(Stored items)
----
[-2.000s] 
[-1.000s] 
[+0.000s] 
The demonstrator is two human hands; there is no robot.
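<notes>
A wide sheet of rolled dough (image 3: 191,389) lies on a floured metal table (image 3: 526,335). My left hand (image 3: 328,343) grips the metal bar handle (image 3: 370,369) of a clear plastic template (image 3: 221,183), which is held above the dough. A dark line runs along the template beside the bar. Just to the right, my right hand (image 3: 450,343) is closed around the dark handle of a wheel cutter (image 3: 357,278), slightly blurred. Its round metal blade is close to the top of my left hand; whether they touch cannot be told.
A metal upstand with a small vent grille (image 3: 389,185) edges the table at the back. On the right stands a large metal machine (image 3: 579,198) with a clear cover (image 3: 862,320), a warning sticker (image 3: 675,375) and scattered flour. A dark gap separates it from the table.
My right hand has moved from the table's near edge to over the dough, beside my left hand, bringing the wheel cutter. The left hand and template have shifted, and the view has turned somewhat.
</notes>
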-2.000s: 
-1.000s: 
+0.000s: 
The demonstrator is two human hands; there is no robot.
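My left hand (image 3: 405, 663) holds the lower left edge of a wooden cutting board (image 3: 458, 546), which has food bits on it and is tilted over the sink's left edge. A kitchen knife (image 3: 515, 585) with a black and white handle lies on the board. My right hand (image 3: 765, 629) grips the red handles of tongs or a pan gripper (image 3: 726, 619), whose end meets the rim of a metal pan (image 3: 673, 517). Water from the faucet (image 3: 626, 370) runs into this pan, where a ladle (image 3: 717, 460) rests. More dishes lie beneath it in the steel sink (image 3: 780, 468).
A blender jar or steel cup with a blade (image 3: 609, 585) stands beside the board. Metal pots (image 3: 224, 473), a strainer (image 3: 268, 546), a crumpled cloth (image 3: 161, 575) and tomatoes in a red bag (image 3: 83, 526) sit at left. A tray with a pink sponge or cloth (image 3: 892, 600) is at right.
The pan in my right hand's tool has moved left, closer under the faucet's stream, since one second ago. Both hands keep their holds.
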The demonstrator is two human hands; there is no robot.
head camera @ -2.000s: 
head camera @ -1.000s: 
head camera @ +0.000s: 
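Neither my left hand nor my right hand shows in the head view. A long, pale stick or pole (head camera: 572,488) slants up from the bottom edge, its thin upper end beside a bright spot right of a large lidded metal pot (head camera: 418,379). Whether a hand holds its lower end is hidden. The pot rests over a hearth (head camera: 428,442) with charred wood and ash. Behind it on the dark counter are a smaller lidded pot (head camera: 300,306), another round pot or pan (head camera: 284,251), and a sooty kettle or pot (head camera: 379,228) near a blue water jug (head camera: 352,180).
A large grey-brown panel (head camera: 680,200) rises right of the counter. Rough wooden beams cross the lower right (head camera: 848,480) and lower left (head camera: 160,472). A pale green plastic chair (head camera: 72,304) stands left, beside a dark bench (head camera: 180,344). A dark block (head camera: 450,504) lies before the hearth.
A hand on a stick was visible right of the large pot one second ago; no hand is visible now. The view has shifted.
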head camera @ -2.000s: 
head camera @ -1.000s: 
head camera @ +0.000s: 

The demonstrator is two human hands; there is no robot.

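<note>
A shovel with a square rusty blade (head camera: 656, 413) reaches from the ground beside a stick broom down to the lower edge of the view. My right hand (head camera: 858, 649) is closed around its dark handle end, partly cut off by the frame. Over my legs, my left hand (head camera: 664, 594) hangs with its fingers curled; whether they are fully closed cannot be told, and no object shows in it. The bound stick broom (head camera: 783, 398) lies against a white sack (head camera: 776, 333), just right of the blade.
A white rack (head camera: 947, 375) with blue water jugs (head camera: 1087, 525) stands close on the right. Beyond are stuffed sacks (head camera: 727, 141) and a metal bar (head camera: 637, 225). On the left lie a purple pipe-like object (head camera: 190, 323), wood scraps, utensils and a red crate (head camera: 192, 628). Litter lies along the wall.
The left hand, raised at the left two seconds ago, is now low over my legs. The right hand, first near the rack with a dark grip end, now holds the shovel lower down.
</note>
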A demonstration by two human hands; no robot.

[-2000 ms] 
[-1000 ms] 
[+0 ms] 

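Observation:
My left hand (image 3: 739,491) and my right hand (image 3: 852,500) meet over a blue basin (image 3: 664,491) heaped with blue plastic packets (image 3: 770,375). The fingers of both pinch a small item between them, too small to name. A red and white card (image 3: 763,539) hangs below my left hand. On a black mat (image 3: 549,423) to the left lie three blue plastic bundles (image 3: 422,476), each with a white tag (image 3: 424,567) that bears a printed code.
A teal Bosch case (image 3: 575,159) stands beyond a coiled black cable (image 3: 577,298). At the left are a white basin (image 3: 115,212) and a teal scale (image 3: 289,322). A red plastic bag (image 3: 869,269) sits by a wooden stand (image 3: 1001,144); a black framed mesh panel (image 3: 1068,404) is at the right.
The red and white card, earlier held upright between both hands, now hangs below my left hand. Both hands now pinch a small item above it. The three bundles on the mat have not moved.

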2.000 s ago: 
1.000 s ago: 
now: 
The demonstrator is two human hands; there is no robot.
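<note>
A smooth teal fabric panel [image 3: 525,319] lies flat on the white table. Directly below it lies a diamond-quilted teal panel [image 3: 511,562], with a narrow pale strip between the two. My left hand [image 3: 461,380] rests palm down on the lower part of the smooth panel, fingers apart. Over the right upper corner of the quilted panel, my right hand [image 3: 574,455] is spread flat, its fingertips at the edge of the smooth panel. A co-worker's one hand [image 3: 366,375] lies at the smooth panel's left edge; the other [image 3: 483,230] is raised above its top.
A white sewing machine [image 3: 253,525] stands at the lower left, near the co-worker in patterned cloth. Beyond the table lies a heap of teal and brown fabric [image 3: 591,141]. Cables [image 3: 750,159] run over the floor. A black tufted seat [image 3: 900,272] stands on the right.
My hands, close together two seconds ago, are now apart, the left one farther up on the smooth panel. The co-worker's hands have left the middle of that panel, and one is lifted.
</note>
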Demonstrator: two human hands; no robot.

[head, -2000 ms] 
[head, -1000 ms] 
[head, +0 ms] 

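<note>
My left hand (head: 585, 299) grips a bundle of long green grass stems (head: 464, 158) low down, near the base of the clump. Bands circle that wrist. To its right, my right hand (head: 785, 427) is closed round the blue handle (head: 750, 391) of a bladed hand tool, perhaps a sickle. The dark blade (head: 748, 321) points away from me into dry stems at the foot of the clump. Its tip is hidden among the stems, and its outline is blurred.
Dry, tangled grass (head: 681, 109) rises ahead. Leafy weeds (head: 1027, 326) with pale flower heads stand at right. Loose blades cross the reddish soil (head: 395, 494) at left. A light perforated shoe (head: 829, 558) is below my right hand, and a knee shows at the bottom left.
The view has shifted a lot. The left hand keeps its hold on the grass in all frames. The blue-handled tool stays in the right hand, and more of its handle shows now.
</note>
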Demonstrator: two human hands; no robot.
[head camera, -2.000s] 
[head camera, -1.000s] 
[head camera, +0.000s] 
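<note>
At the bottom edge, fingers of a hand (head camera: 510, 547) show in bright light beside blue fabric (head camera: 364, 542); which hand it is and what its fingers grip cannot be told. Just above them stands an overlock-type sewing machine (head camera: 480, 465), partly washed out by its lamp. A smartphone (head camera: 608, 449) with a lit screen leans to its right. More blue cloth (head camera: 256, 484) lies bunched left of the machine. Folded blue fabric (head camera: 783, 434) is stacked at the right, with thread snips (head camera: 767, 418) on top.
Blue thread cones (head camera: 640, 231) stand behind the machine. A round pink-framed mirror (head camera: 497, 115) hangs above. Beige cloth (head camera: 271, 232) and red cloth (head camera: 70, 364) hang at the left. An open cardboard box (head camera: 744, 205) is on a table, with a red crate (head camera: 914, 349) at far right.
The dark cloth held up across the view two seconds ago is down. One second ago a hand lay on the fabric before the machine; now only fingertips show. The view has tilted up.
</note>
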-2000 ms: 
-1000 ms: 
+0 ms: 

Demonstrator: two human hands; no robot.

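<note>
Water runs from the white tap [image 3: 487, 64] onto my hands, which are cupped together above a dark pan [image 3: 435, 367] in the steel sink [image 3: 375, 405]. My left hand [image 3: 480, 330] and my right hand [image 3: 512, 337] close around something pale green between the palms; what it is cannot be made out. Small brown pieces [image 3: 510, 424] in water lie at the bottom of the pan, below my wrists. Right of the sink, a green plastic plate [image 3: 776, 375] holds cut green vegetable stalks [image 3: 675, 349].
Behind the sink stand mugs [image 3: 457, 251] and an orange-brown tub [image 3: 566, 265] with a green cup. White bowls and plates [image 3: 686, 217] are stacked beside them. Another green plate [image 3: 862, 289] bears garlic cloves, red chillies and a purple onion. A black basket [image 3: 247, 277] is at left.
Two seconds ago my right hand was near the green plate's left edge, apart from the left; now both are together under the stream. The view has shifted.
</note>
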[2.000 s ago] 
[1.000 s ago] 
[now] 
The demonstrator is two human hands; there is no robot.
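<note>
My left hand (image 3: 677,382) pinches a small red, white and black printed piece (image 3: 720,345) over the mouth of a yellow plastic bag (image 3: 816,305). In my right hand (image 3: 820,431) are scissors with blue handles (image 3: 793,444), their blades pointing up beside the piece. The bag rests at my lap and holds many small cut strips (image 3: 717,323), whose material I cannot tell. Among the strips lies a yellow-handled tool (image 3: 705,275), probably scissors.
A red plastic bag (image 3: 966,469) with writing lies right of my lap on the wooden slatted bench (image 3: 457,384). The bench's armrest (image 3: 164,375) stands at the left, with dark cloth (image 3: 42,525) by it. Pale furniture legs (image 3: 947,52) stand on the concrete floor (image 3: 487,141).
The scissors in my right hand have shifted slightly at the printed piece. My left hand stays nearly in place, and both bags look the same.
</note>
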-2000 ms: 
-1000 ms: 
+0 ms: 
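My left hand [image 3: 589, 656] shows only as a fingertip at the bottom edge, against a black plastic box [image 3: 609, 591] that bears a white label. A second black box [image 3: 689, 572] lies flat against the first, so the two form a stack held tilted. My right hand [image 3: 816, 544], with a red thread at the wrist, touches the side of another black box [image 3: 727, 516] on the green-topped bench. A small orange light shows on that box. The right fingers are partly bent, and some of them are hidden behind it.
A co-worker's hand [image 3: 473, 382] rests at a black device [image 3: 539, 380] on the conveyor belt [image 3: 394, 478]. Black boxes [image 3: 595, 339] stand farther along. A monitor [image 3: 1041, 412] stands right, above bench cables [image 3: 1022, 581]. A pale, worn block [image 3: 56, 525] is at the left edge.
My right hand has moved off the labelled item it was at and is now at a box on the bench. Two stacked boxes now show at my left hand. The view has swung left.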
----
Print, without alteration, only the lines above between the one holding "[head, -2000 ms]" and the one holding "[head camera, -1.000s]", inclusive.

[head, -2000 ms] 
[head, -1000 ms] 
[head, +0 ms] 

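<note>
My left hand (head: 585, 299) grips a bundle of long green grass stems (head: 464, 158) low down, near the base of the clump. Bands circle that wrist. To its right, my right hand (head: 785, 427) is closed round the blue handle (head: 750, 391) of a bladed hand tool, perhaps a sickle. The dark blade (head: 748, 321) points away from me into dry stems at the foot of the clump. Its tip is hidden among the stems, and its outline is blurred.
Dry, tangled grass (head: 681, 109) rises ahead. Leafy weeds (head: 1027, 326) with pale flower heads stand at right. Loose blades cross the reddish soil (head: 395, 494) at left. A light perforated shoe (head: 829, 558) is below my right hand, and a knee shows at the bottom left.
The view has shifted a lot. The left hand keeps its hold on the grass in all frames. The blue-handled tool stays in the right hand, and more of its handle shows now.
</note>
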Demonstrator: two human hands; no robot.
[head camera, -2.000s] 
[head camera, -1.000s] 

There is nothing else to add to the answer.